Now the landing direction of automatic driving has shown a clear map. Compared with the "Unmanned Vehicle" that initially went straight to L4, it is obviously more expensive and practical. According to the application scenarios, the automatic driving track is divided into two major markets: commercial vehicles and passenger vehicles; The latter is a manned application for C-end consumers. Due to the difficulty of technology application and legal restrictions, the commercial application of automatic driving usually follows the principle of carrying things first, then carrying people, and closing first, then opening up, and gradually launches.

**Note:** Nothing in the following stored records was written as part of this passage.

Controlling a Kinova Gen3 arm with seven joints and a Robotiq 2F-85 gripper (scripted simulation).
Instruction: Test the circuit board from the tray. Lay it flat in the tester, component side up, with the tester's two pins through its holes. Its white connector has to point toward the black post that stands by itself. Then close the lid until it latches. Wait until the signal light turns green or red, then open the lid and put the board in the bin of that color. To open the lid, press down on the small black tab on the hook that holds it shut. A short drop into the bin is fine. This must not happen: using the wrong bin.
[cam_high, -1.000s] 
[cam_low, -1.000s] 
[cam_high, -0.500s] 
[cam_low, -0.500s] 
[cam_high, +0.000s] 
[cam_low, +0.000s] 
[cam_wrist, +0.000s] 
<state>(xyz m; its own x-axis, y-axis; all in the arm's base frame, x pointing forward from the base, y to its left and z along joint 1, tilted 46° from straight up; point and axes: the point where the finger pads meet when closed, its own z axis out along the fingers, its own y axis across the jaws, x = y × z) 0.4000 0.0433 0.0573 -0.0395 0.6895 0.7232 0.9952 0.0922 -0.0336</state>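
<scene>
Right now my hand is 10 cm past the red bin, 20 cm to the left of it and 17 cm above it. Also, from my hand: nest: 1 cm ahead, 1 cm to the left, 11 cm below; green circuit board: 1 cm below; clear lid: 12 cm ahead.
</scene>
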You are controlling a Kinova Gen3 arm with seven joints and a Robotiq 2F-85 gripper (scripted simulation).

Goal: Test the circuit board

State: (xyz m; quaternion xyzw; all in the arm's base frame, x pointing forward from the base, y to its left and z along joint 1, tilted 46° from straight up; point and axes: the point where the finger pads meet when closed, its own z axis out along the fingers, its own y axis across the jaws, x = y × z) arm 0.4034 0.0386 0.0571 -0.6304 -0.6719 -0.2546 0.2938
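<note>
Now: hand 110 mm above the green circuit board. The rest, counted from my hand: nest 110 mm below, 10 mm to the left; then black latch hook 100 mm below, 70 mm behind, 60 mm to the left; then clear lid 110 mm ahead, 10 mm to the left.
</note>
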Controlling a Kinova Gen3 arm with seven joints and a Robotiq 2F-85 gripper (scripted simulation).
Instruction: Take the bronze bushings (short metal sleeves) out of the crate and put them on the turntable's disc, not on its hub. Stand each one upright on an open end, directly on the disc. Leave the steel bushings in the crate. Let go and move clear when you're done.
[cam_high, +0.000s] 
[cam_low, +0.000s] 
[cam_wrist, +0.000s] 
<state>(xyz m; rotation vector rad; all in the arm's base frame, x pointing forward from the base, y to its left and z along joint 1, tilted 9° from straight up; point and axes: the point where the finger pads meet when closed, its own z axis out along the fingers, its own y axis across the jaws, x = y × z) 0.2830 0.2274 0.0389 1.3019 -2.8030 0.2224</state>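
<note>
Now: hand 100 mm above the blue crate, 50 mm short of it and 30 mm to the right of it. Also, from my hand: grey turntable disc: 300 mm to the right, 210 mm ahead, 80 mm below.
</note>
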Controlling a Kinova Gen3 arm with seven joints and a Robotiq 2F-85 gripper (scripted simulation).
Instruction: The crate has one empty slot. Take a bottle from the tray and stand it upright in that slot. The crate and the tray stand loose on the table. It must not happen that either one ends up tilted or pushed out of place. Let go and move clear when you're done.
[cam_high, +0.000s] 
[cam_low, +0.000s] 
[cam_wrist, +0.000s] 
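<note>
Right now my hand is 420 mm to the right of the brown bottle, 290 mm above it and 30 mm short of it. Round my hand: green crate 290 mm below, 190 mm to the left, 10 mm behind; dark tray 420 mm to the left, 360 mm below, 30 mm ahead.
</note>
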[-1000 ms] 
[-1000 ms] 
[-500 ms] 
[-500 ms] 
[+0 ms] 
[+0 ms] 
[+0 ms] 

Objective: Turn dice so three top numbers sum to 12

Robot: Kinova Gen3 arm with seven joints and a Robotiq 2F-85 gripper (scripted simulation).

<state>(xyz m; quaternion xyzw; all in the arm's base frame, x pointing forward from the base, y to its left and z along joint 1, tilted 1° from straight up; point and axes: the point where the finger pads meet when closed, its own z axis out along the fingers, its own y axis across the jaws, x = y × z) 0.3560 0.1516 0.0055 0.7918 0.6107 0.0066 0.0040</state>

 Source of landing map of automatic driving commercialization: Research Report on China's Automatic Driving Industry from 2021-2022 by 36 Krypton Research Institute Source of landing map of automatic driving commercialization: Research Report on China's Automatic Driving Industry from 2021-2022 by 36 Krypton Research Institute

In the fields of commercial vehicles and logistics, specifically, in the closed low-speed scenarios such as trunk lines (long-distance truck transportation on trunk roads), end lines (short distance distribution connecting end users) and ports, mining areas, and warehouses, automatic driving is landing quickly. For example, in the port transportation scenario, according to the data of the Ministry of Industry and Information Technology, as of September 2021, the proportion of automatic driving applications of large port freight vehicles in China has reached 50%.

In terms of Robotaxi landing, this is one of the largest autonomous driving scenarios in the market. Now, new licenses are issued every year, and the scope of road testing and trial operation is expanding. Its driving environment is complex, with high technical requirements, and it is more difficult to achieve commercial landing. The precondition is the improvement of technology and policy, and the decrease of safety officer and hardware cost. Robin Li gave Baidu Robotaxibusiness a profit time point of 2025. According to public data, the cost of a single car of the Apollo Moon, which was released in June 2021, has dropped to 480000 yuan.

Robotaxi, made by technology companies, sells services, while auto companies sell cars for automatic driving. The former has less pressure on mass production and delivery, and chooses a leap forward development path. The latter has obvious advantages in manufacturing and commercial closed-loop.

Tesla, Weixiaoli and other new energy vehicle enterprises have a more aggressive respect for automatic driving, and have carried driving assistance systems that can be upgraded through OTA on their vehicles. However, many accidents have occurred due to excessive marketing packaging, confusion of concepts and immature technology.

Compared with traditional automobile enterprises, they are not so "aggressive" in the field of automatic driving due to multiple self factors such as size, price system and internal system, but they are also entering the market through self research and investment. The object of its investment is mostly the autonomous driving unicorn, which is based on technology. For example, the autonomous driving startup Momenta, which raised $1 billion last year, has received a high degree of attention, and its investors are obviously more traditional car companies and other industrial institutions. GM even acquired Cruise in 2016, and continued blood transfusion to ensure its sufficient funds.

 Momenta financing history source: Tianyancha Momenta financing history source: Tianyancha

Traditional car companies and autonomous unicorns take their own needs and complement each other. On the one hand, car companies need core technologies and Internet genes to speed up more advanced auxiliary driving functions; On the other hand, automatic driving companies just need landing scenarios and large-scale commercial cooperation. If technology is not integrated with industry, it is just a castle in the air.

Automatic driving, after all, is not a cool story of a company changing the world. Technical talents also have to go out of the laboratory to wrestle with complex road conditions, engineering forces, mass production, and the business world. In the next decade of automatic driving, the key word is pragmatism.

(Statement: This article only represents the author's view, not Sina.com's position.)